103442: [Atcoder]ABC344 C - A+B+C
Description
Score: $250$ points
Problem Statement
You are given three sequences $A=(A_1,\ldots,A_N)$, $B=(B_1,\ldots,B_M)$, and $C=(C_1,\ldots,C_L)$.
Additionally, a sequence $X=(X_1,\ldots,X_Q)$ is given. For each $i=1,\ldots,Q$, solve the following problem:
Problem: Is it possible to select one element from each of $A$, $B$, and $C$ so that their sum is $X_i$?
Constraints
- $1 \leq N,M,L \leq 100$
- $0 \leq A_i, B_i ,C_i \leq 10^8$
- $1 \leq Q \leq 2\times 10^5$
- $0 \leq X_i \leq 3\times 10^8$
- All input values are integers.
Input
The input is given from Standard Input in the following format:
$N$ $A_1$ $\ldots$ $A_N$ $M$ $B_1$ $\ldots$ $B_M$ $L$ $C_1$ $\ldots$ $C_L$ $Q$ $X_1$ $\ldots$ $X_Q$
Output
Print $Q$ lines.
The $i$-th line should contain Yes if it is possible to select one element from each of $A$, $B$, and $C$ so that their sum is $X_i$, and No otherwise.
Sample Input 1
3 1 2 3 2 2 4 6 1 2 4 8 16 32 4 1 5 10 50
Sample Output 1
No Yes Yes No
- It is impossible to select one element from each of $A$, $B$, and $C$ so that their sum is $1$.

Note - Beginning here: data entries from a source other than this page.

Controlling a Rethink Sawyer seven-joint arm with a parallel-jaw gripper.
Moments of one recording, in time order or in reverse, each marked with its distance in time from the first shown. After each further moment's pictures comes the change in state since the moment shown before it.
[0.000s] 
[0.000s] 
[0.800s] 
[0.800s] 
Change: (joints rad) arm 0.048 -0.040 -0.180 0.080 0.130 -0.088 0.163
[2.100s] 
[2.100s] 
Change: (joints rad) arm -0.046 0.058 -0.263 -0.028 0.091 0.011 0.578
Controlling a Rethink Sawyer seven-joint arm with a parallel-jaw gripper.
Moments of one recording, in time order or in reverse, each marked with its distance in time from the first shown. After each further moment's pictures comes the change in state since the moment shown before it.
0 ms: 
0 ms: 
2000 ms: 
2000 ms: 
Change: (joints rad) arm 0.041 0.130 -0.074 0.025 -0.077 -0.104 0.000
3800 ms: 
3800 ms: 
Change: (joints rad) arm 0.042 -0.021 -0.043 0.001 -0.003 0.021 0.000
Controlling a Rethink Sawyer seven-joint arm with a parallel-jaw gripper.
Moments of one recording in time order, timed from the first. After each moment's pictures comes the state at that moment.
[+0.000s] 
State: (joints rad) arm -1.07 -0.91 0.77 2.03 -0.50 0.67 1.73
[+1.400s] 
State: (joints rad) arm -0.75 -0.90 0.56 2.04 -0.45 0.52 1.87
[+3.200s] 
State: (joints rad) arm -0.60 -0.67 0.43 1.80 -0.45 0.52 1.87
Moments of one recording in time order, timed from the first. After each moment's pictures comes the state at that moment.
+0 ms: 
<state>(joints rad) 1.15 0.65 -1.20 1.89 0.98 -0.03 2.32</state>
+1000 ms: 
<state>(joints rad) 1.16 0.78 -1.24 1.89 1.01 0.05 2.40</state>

- Selecting $1$, $2$, and $2$ from $A$, $B$, and $C$, respectively, makes the sum $5$.
- Selecting $2$, $4$, and $4$ from $A$, $B$, and $C$, respectively, makes the sum $10$.
- It is impossible to select one element from each of $A$, $B$, and $C$ so that their sum is $50$.
Input
Output
问题描述
给你三个序列$A=(A_1,\ldots,A_N)$,$B=(B_1,\ldots,B_M)$和$C=(C_1,\ldots,C_L)$。
此外,还给出一个序列$X=(X_1,\ldots,X_Q)$。对于每个$i=1,\ldots,Q$,解决以下问题:
问题:是否可以从$A$,$B$和$C$中分别选择一个元素,使它们的和等于$X_i$?
限制条件
- $1 \leq N,M,L \leq 100$
- $0 \leq A_i, B_i ,C_i \leq 10^8$
- $1 \leq Q \leq 2\times 10^5$
- $0 \leq X_i \leq 3\times 10^8$
- 所有输入值都是整数。
输入
输入从标准输入中给出,如下所示:
$N$ $A_1$ $\ldots$ $A_N$ $M$ $B_1$ $\ldots$ $B_M$ $L$ $C_1$ $\ldots$ $C_L$ $Q$ $X_1$ $\ldots$ $X_Q$
输出
打印$Q$行。
如果可以分别从$A$,$B$和$C$中选择一个元素,使它们的和等于$X_i$,则第$i$行应包含Yes,否则包含No。
样例输入1
3 1 2 3 2 2 4 6 1 2 4 8 16 32 4 1 5 10 50
样例输出1
No Yes Yes No
- 无法分别从$A$,$B$和$C$中选择一个元素,使它们的和等于$1$。
- 分别从$A$,$B$和$C$中选择$1$,$2$和$2$,使它们的和为$5$。
- 分别从$A$,$B$和$C$中选择$2$,$4$和$4$,使它们的和为$10$。
- 无法分别从$A$,$B$和$C$中选择一个元素,使它们的和等于$50$。